YOU'VE GOT TO HIDE YOUR LOVE is replete with loud crowd "Hey!"s during the chorus. "Oh, I've found your soft spot" chortles the Runt and he presses the easy pleasure point with another very well received Beatles tune.

Seeming to have fully recovered his stride, he cranks out LOVE IN ACTION (stopping as usual for a bit before the last chorus to contemplate if one can, indeed, stop) and then leg kicks so hard at the end that I sense I'm not the only one fearing a limb is inches away from being broken. The audience delivers impressively in the "Woah-oo-oo-woah"s and people have gravitated to the front in the side rows.
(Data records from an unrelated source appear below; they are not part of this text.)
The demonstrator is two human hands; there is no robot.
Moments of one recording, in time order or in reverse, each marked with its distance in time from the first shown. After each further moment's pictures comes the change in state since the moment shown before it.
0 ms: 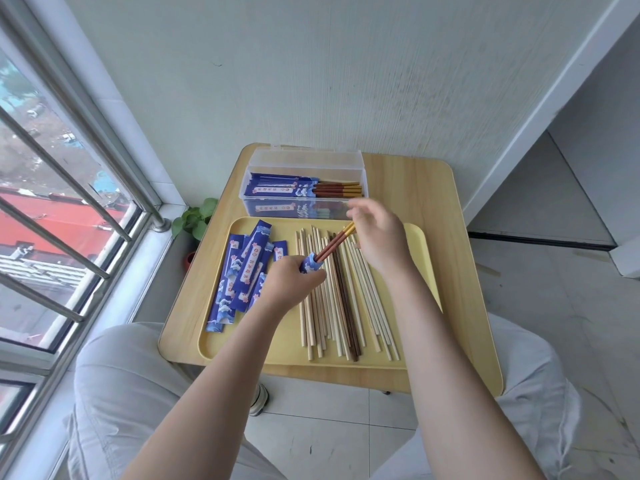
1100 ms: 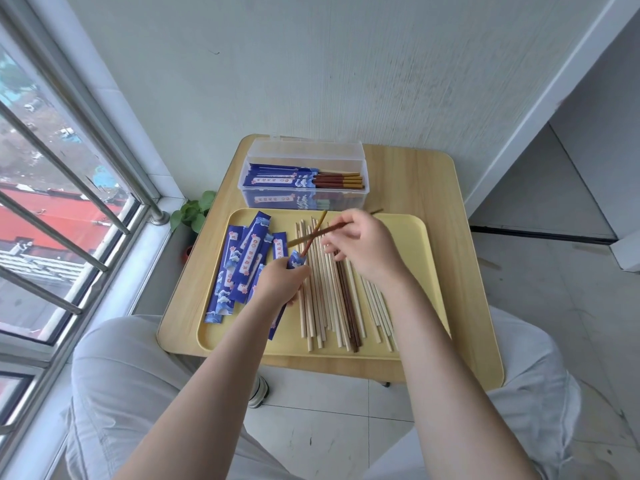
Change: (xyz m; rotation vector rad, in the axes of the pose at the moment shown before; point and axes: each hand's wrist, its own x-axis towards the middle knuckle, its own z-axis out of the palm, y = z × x) left_hand 0.002 -0.021 0.001 -0.105 0.037 -0.230; right_hand -0.027 -0.004 0.010 0.122 -0.218 0.037
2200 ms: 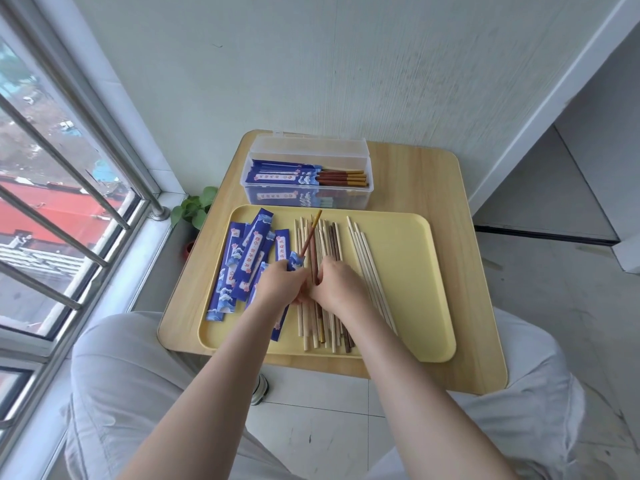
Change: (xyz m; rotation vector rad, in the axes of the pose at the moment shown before) left_hand 0.009 -0.012 0.004 -0.005 0.046 -0.043; right_hand -0.002 0.049 0.068 -0.753 -0.144 0.219
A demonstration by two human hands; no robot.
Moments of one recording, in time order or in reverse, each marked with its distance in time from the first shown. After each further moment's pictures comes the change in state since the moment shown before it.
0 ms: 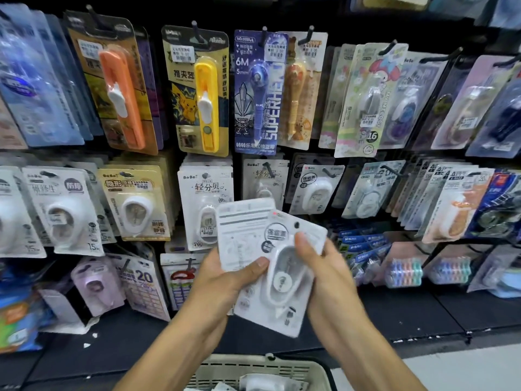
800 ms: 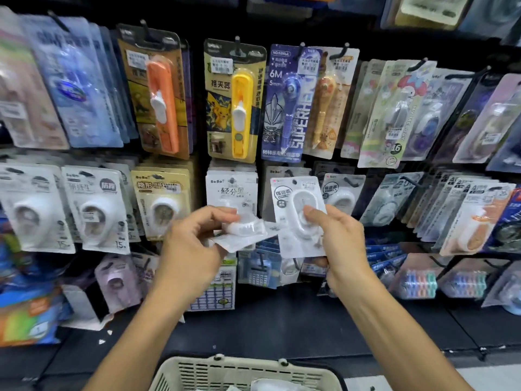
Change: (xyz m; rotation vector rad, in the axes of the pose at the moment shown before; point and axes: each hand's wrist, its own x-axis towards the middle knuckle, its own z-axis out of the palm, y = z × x) left_hand 0.012 0.058 -0.051 0.616 0.179 0.504; right_hand 0.053 -0.024 0.035 -0.402 0.272 -0.046
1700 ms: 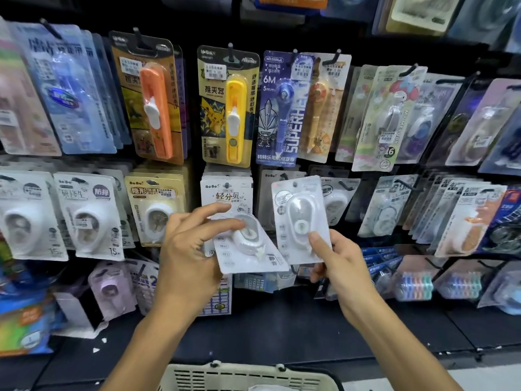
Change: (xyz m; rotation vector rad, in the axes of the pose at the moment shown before) left_hand -0.005 0.003 0.003 0.356 0.118 0.320; right_hand -0.006 0.027 -0.031 -0.125 -0.162 -0.094
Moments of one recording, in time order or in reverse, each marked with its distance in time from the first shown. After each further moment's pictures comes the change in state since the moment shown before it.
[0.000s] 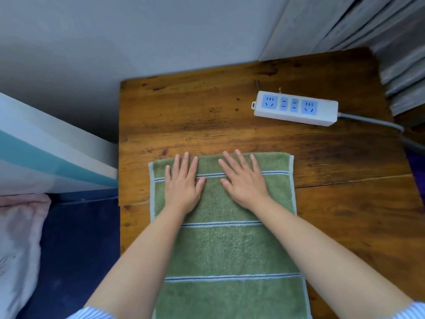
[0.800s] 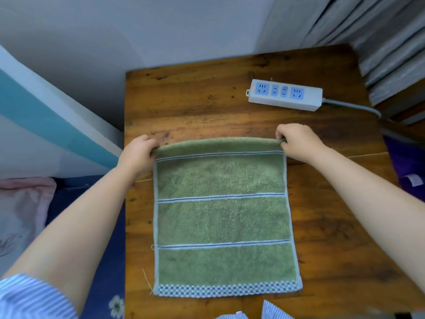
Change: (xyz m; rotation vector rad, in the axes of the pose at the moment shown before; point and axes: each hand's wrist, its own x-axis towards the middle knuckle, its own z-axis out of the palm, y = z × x) left_hand -0.021 -0.073 -0.071 -0.062 0.125 0.061; right_hand -0.055 0.079 -0.079 0.145 0.137 0.117
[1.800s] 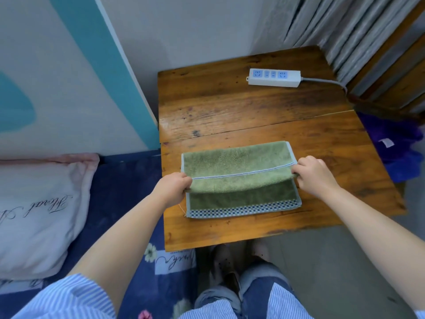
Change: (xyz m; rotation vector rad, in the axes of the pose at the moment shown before) left_hand -0.231 -0.004 0.046 0.238 -0.143 0.338; right_hand -0.243 -0.030 0.101 -0.274 0.281 -0.121
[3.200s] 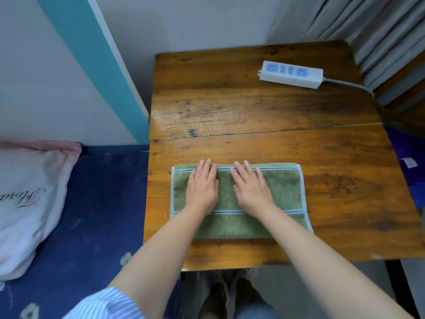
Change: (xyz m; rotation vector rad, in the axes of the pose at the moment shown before) left_hand 0.088 0.071 0.046 -0.310 0.172 -0.287; right_hand 0.077 -0.097 0.063 0.186 -0.293 -0.019
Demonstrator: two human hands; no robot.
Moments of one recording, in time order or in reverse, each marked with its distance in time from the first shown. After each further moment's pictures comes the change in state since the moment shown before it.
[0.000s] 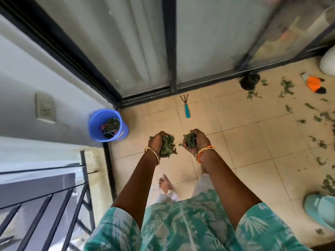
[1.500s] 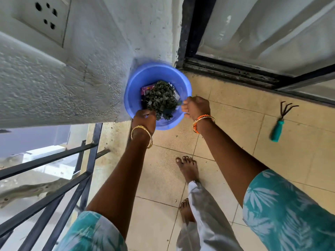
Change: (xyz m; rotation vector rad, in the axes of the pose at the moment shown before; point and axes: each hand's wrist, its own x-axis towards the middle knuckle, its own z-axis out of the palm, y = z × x) left_hand 0.348 0.031 -0.343 0.094 0.667 0.035; right_hand 0.383 0.206 0.381 -0.912 -0.109 -0.266
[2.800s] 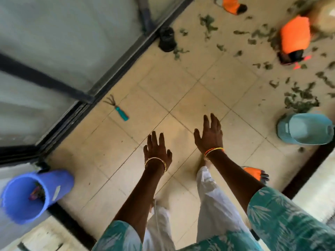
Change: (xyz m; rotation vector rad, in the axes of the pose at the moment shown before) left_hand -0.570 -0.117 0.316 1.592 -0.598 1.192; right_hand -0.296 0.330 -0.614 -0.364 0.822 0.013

Dancing arm girl can't remain seated any longer and the only way she can become more alluring is if the shirt goes.

Final song of the set is ONE WORLD which know one would have known he goofed by singing the second verse first if he hadn't mentioned it while still playing, but the energy is not lost and the ultimate "yeah, yeah, yeah" is sung to long and loud cheers. Off he marches leaving us for a not inordinate amount of time before first encore. Here he would have had the world in is pocket as he does a solo tradition version of HIM on the piano. "I'm dreaming" I think... he hasn't done this since... since... I play all the tapes in my head. BTTB it was with the band and him out front... the twisted version... yeah. Got that. Even back in 72 he did that with a taped background... SH!T!!! My eyes nor ears have never beheld this. I set aside the annoying fist in the air screaming guy two rows up... better to pay more attention to swaying girl. The dream is tenable. I'm horripilated.
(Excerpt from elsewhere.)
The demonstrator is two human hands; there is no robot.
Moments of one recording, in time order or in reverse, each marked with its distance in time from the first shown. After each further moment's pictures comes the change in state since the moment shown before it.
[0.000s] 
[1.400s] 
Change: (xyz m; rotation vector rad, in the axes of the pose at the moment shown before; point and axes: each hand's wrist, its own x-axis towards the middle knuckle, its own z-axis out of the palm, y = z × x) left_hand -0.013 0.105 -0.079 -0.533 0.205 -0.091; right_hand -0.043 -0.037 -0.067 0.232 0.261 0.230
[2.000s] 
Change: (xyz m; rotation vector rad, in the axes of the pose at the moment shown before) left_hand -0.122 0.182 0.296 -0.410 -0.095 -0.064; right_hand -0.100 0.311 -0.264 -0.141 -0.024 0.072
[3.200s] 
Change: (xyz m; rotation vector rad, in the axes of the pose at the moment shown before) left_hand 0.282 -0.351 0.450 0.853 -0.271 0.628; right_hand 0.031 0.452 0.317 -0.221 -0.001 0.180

But, you guessed it. Mid-song he turns into Mr. Alzheimer and CAN NOT find the chords. He bumbles through for a bit seeming to regain confidence and then says "Here comes the scary part" and it's like Bugs Bunny's "plink plink" sour notes while Daffy's waiting for the explosion if he hits the right key. The waxing cool for the funky fade-out leaves things semi-comfortable and he mumbles something about having pity on him since it's been a rough night.

Determined to not leave us empty-handed, he launches without delay into DREAM and I'm praying "Please, god, let him get this right!" The boy pulls it off! The sweat is almost obvious on his brow and you could see he was angling hard to hit those chords and notes... The crowd is cheering him on. It seems a sincerely affectionate moment.

Had it been a different set of circumstances, it seems he might have left one more time and made us work to bring him back for a third encore, but he says "I used up my extra time already," and he moves back to the guitar. The enchanting single notes of WHEEL emit... I do my best to scream "Hey TODDDDDD!" just at the right moment. A glance and smile from my new Todd friend in front leaves me to believe I hit the mark. The clapping is in time and the song is played brilliantly. The true instruments of guitar and voice are up to snuff and everyone seems well, well pleased with the evening. Todd thanks the crowd and then chants "You have something Louisiana and Florida don't have... A Nobel Prize Winner!" Cheers and hoots continue unabated. "Choose your designated driver and have a safe trip home! Atlanta you ROOL!"

I heave a sigh of relief in satisfaction. He done good. We amble out smiling and already recalling highs and humorous lows. Some people are still stuck in make-put phase, and I am reminded again about how much I like being in the South: land of the white jeans. I count this fourth of my Georgia Todd shows right up there at the top of my list. It's now past midnight and we go out into the night to experience the club scene.. but that's another story. As the days have passed since, my friends and I feel an increase in appreciation for the good times and genuine enjoyment of the night.